__Your instructions__
Where a picture appears in the data below, exclude it; restate everything else word for word.

__Data shown__
--- --- ---

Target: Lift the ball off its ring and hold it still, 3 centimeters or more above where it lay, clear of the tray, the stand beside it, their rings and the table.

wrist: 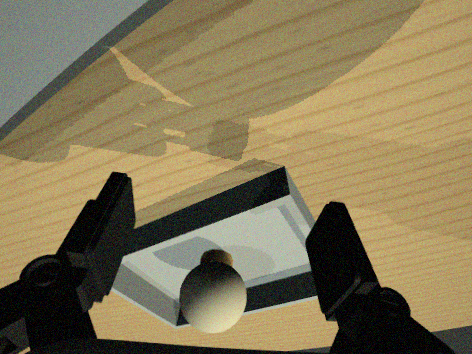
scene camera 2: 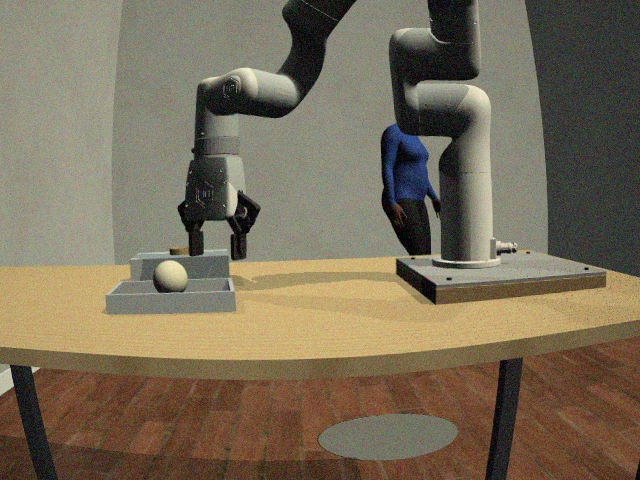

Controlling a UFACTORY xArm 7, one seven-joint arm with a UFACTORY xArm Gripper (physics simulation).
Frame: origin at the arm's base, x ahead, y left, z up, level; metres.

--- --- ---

__Completed task__
Target: Lift the ball off its ring and hold it still, 3 centimeters or more above where it lay, clear of the tray, the stand beside it, their rings and the table.

wrist: 
scene camera 2: 

Controlling a UFACTORY xArm 7, one seven-joint arm with a UFACTORY xArm Gripper (physics simulation).
Frame: origin at the arm's base, x ahead, y left, z up, level; metres.

The output is now complete.